# Math Help - Equation problem help

1. ## Equation problem help

$\frac{1}{a}+\frac{1}{b}+\frac{1}{c}+\frac{1}{d}=1$

Note that $a,b,c$ and $d$ are natural numbers and you have to find all the possibilities. I only found that $a=b=c=d=4$ or $a=b=c=6$ and $d=2$.

2. Originally Posted by brainmixer
$\frac{1}{a}+\frac{1}{b}+\frac{1}{c}+\frac{1}{d}=1$

Note that $a,b,c$ and $d$ are natural numbers and you have to find all the possibilities. I only found that $a=b=c=d=4$ or $a=b=c=6$ and $d=2$.

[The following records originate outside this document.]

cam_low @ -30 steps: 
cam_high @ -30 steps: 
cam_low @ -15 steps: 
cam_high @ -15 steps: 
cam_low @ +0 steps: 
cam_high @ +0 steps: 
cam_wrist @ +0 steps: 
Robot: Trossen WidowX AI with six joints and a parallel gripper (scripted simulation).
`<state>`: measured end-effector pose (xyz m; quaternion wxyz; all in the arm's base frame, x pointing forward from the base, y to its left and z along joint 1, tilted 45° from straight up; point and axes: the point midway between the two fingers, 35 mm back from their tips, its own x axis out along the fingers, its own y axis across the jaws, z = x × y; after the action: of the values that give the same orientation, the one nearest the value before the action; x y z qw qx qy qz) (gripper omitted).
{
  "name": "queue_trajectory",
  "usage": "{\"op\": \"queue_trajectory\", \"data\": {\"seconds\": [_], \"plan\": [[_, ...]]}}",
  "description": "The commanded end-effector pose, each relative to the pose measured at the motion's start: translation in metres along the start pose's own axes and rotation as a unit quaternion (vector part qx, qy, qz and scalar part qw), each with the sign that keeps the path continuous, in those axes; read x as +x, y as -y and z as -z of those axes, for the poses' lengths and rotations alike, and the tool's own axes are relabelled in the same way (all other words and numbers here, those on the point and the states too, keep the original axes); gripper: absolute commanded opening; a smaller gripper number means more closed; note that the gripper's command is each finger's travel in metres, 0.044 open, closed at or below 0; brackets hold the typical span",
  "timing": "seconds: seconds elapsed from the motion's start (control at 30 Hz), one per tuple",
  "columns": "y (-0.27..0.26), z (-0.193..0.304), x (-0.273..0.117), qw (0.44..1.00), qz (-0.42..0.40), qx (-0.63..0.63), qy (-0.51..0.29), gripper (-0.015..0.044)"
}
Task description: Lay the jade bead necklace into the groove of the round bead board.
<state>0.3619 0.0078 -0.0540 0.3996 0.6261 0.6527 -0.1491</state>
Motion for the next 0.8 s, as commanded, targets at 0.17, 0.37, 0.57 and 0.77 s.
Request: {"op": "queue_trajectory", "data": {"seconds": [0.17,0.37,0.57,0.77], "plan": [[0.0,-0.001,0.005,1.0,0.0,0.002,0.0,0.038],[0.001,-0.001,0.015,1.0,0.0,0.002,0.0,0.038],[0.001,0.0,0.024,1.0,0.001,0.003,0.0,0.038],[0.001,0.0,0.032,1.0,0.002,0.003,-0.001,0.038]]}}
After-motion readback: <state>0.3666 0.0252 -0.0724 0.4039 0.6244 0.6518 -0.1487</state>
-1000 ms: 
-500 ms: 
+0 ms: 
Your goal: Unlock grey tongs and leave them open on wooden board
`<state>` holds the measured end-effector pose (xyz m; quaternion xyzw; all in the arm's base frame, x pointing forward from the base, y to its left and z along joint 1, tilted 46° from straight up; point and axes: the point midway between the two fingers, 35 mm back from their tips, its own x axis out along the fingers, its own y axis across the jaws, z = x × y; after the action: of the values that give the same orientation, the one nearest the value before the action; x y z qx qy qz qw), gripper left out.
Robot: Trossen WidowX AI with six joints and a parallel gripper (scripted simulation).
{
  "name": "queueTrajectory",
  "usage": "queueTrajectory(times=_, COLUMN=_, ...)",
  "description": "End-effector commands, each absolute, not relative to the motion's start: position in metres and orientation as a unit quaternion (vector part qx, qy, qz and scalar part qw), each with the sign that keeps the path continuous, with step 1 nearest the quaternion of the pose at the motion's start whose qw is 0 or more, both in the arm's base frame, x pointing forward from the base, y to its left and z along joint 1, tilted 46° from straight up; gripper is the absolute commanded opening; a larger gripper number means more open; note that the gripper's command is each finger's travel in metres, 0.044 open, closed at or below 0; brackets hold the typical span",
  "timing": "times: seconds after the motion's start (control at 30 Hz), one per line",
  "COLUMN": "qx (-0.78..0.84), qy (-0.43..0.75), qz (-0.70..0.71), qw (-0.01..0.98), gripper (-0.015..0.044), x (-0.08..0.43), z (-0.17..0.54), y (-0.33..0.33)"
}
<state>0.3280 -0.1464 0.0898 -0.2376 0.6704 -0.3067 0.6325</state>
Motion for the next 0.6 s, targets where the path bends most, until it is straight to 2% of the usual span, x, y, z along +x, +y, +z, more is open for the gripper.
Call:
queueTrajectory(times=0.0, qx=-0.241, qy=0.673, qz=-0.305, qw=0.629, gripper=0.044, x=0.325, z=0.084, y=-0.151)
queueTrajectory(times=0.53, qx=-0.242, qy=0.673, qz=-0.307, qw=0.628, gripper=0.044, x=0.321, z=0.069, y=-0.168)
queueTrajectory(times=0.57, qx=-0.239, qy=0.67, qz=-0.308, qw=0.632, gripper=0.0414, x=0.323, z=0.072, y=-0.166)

$\frac{1}{a}+\frac{1}{b}+\frac{1}{c}+\frac{1}{d}=1$

first, a symetry exists among a, b, c, d
so, suppose a=<b=<c=<d
in this way, 4/a>=1
a>=1
well, you can suppose a=1 or a=2 or a=3 or a=4

* if a=1
there is no solutions
* if a=2
then, $\frac{1}{b}+\frac{1}{c}+\frac{1}{d}=\frac{1}{2}$
or b=<c=<d
so 3/b>=1/2
b=<6
in this way, b=1 or b=2 or b=3 or b=4 or b=5 or b=6
**if b=1 : no solutions
**if b=2 : no solutions
**if b=3 : $\frac{1}{c}+\frac{1}{d}=\frac{1}{6}$
or c=<d
so 2/c=>1/6
c<=12
in this way, c=1 or c=2 or c=3 or c=4 or c=5 or c=6 or c=7 or c=8 or c=9 or c=10 or c=11 or c=12
***if c=1 or c=2 or c=3 or c=4 or c=5 or c=6 : no solutions
***if c=7: $\frac{1}{7}+\frac{1}{d}=\frac{1}{6}$
$\frac{1}{d}=\frac{1}{42}$
so, d=42
solution 1 : a=2, b=3, c=7, d=42
***if c=8 : $\frac{1}{8}+\frac{1}{d}=\frac{1}{6}$
$\frac{1}{d}=\frac{1}{24}$
so, d=24
solution 2 : a=2, b=3, c=8, d=24
***if c=9 : $\frac{1}{9}+\frac{1}{d}=\frac{1}{6}$
$\frac{1}{d}=\frac{1}{18}$
so, d=18
solution 3 : a=2, b=3, c=9, d=18
***if c=10 : $\frac{1}{10}+\frac{1}{d}=\frac{1}{6}$
$\frac{1}{d}=\frac{1}{15}$
so, d=15
solution 4 : a=2, b=3, c=10, d=15
***if c=11 : no solution
***if c=12 : $\frac{1}{12}+\frac{1}{d}=\frac{1}{6}$
$\frac{1}{d}=\frac{1}{12}$
so, d=12
solution 5 : a=2, b=3, c=12, d=12
**if b=4:
.....

it seems too long....but for sure it's an exhaustive way to solve this problem.